The skill marketplace is a software distribution pattern applied where software distribution isn’t needed. The agent is already the interpreter. The marketplace is an intermediary layer for a system that doesn’t need one.

And this is where the security problems become more than just growing pains. If the security issues of natural-language-as-code are harder to solve than PHP’s were, that’s an argument for not building a marketplace around it in the first place. Give the agent typed tool interfaces instead of prose scripts, and a whole class of injection problems goes away — not because you solved prompt injection, but because the tools aren’t specified in natural language.

Persistence makes it worse

The marketplace model also conflicts with what makes agents useful over time. An agent that runs for hours or days accumulates context — it learns your file structure, your naming conventions, your preferences. The more situated understanding it builds, the less a generic marketplace skill fits.

An OpenClaw user called EmpireCreator lost 45 hours of accumulated agent context to silent compaction. Decisions made, tasks completed, continuity needed for ongoing work — gone without warning. They ended up building an ad-hoc checkpointing system from scratch: memory flush flags, custom bash skills for logging, a HEARTBEAT.md health check file.

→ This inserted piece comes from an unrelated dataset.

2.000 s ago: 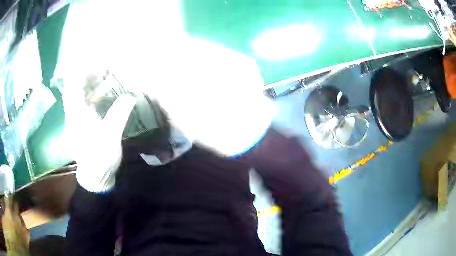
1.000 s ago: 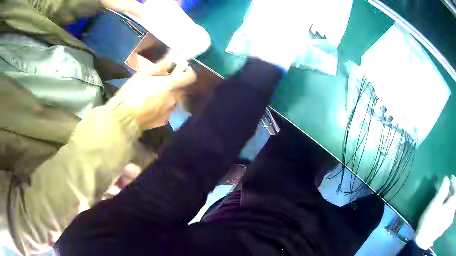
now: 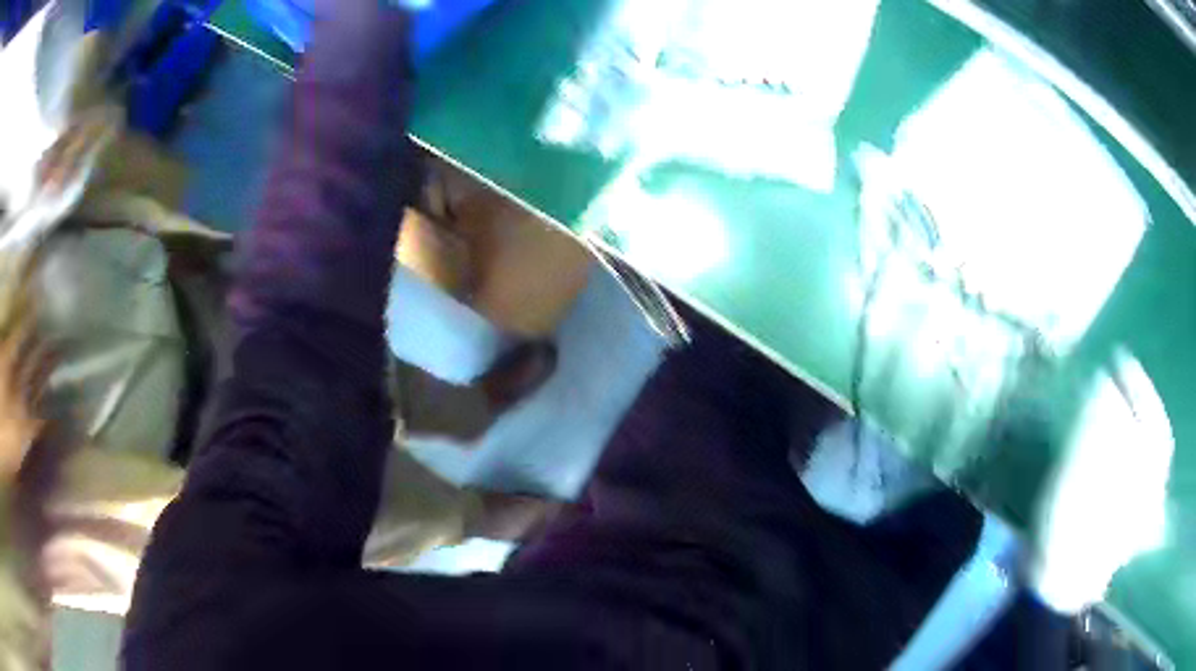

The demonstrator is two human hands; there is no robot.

That 45 hours wasn’t just data loss. It was the destruction of exactly the kind of situated understanding that makes a persistent agent useful, and that no pre-authored skill can substitute for. A persistent agent’s behavior should emerge from its accumulated experience and its available tools, not from a static template someone published to a hub.

Tools, not scripts

Think about how operating systems work. The kernel doesn’t download behavioral scripts from a marketplace. It exposes typed interfaces — syscalls — and processes use those interfaces to do what they need to do. The capabilities are the tools. read(), write(), open(). What you do with those capabilities is determined at runtime by your intent, not by someone else’s prediction of it.

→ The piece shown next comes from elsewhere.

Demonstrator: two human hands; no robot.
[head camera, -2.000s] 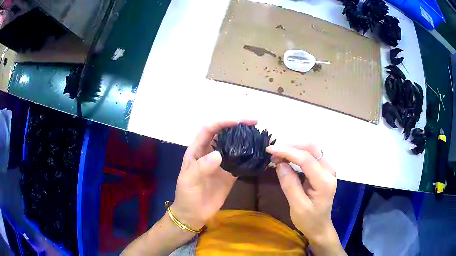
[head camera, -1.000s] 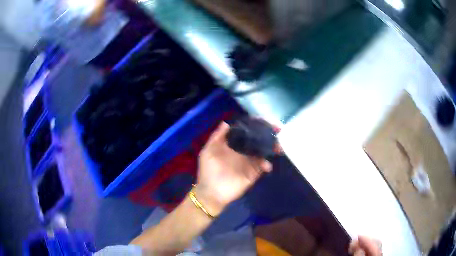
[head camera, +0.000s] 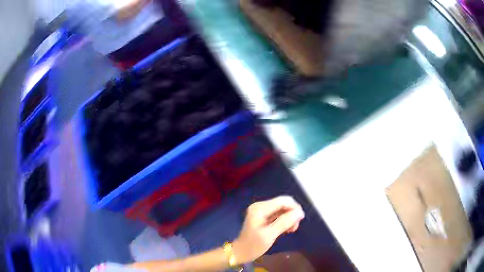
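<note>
My left hand (head camera: 268, 226), with a gold bracelet on its wrist, is below the blue crate and left of the white board's edge. Its fingers are loosely curled together, and nothing shows in them. My right hand is out of the picture. No flower head shows in my hand. The blue crate (head camera: 175, 166) at the left is full of black pieces (head camera: 159, 106); single pieces are too blurred to tell apart.
A red stool (head camera: 186, 204) is under the crate. The white board (head camera: 339, 186) bears brown cardboard (head camera: 408, 196) with a white cup (head camera: 434, 222). A blurred person (head camera: 106, 26) is at upper left. More blue crates (head camera: 37, 186) line the far left.
The view has swung left from the board to the crate. The black flower head has gone from my left hand, which has moved lower and curled. My right hand has left the picture.
</note>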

If an agent has a filesystem tool with a typed schema, it doesn’t also need a marketplace of prose instructions telling it how to use a filesystem. The tool interface is the skill. The agent composes capabilities at runtime based on what you actually want, not based on what someone anticipated you might want and froze into a markdown file.

The alternative to the skill marketplace isn’t a better skill marketplace. It’s agents with access to typed tool interfaces — capabilities with schemas — that compose at runtime based on user intent. The hard problem shifts from “author good skills” to “build good tools.” But tools with typed interfaces, managed by something that handles their lifecycle and failure modes — that starts to look less like a marketplace and more like a kernel.

If OpenClaw is PHP, the question isn’t what’s the next framework. It’s what’s the operating system.